■ **Directions for this task**: Can you copy out the data exactly? Leave the images out.
____
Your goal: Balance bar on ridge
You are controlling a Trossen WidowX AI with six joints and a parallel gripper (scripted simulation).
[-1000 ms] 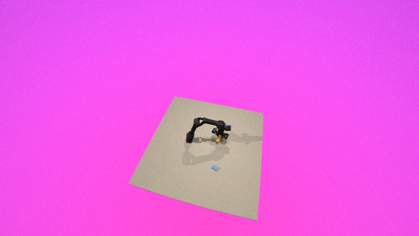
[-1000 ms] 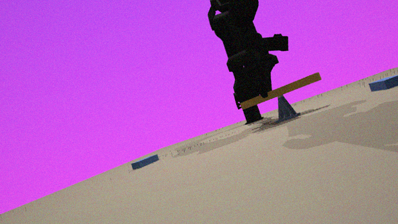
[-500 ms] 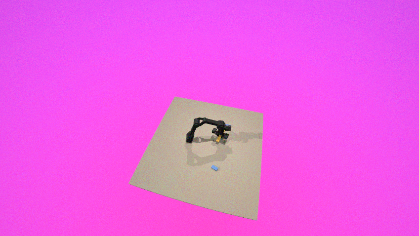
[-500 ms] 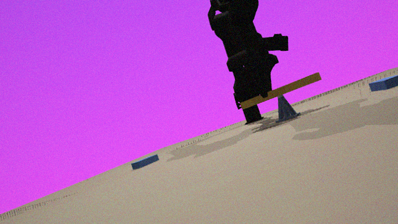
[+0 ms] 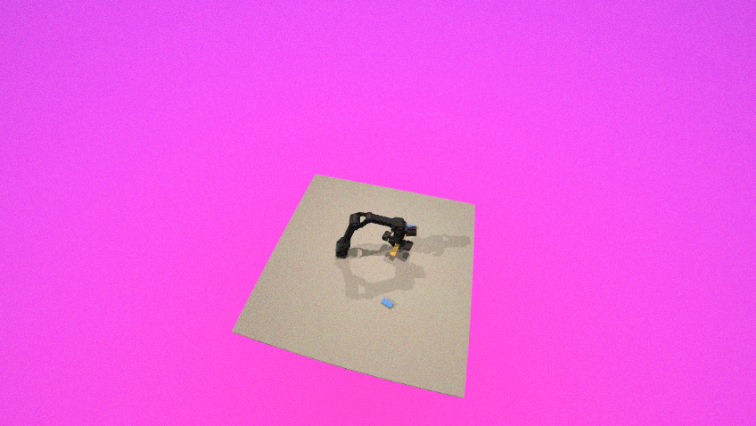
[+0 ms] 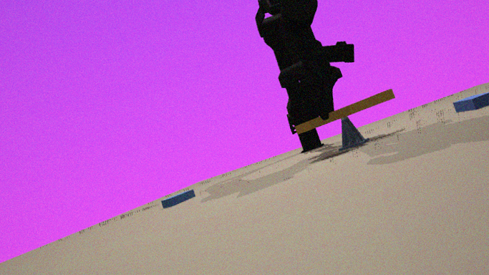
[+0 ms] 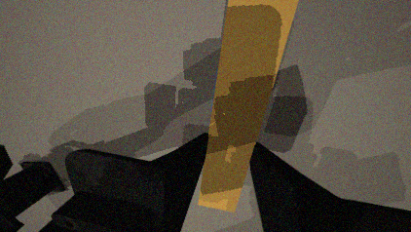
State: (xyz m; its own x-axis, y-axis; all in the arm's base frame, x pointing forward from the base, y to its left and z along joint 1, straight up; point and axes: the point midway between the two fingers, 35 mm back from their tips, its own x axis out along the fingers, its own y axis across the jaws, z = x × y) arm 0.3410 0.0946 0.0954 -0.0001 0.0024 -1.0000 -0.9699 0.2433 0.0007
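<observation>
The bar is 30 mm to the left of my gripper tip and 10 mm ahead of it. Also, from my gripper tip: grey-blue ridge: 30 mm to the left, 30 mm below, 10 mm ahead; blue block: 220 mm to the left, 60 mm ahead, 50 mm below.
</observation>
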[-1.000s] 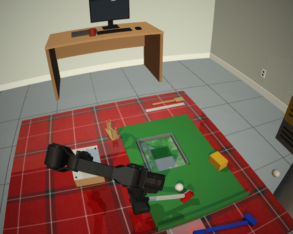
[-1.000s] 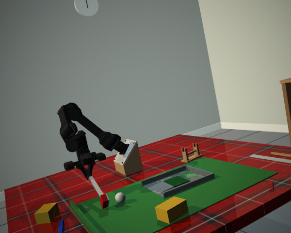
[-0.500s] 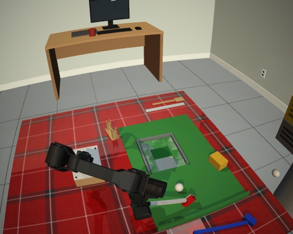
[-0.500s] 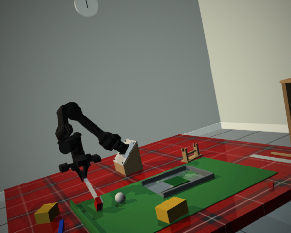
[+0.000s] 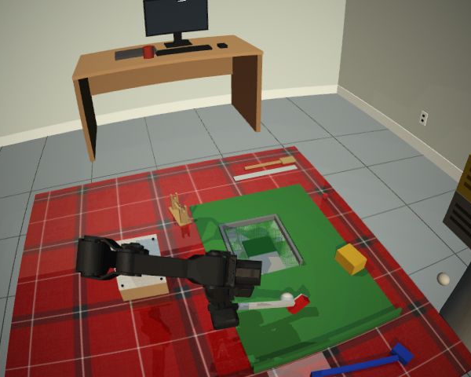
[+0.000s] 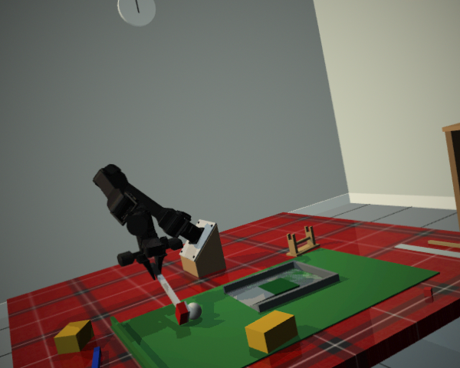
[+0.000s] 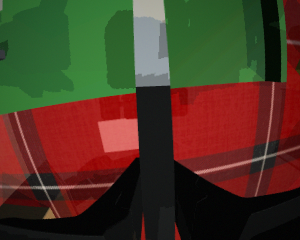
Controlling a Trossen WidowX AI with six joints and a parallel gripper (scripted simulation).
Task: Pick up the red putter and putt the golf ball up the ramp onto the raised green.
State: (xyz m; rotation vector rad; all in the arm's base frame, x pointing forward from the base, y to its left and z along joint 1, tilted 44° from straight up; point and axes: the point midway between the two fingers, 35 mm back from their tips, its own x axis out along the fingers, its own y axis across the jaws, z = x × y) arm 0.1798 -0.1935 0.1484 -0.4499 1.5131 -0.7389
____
■ **Response below**:
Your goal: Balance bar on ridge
You are controlling a Trossen WidowX AI with six joints and a parallel gripper (scripted simulation).
[-1000 ms] 
[-1000 ms] 
[-500 ms] 
[-500 ms] 
[+0 ms] 
[+0 ms] 
[+0 ms] 
State: (xyz m; its own x-axis, y-axis; all in the arm's base frame, x pointing forward from the base, y to its left and z along joint 1, straight up; point and axes: the point midway between the two fingers, 35 mm back from their tips, its own x axis out along the fingers, its own y axis across the jaws, z = x × y) arm 0.3410 0.0946 0.0954 -0.0001 0.0024 -1.0000 -0.9699 0.2433 0.0007
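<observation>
The bar is 30 mm to the left of my gripper tip and 10 mm ahead of it. Also, from my gripper tip: grey-blue ridge: 30 mm to the left, 30 mm below, 10 mm ahead; blue block: 220 mm to the left, 60 mm ahead, 50 mm below.
</observation>
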[-1.000s] 
[-1.000s] 
[-0.500s] 
[-0.500s] 
[+0.000s] 
[+0.000s] 
[+0.000s] 
Controlling a Trossen WidowX AI with six joints and a parallel gripper (scripted simulation).
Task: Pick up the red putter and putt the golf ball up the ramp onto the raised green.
State: (xyz m; rotation vector rad; all in the arm's base frame, x pointing forward from the base, y to its left and z along joint 1, tilted 44° from straight up; point and axes: the point midway between the two fingers, 35 mm back from their tips, its own x axis out along the fingers, its own y axis across the jaws, z = x × y) arm 0.1798 -0.1935 0.1484 -0.4499 1.5131 -0.7389

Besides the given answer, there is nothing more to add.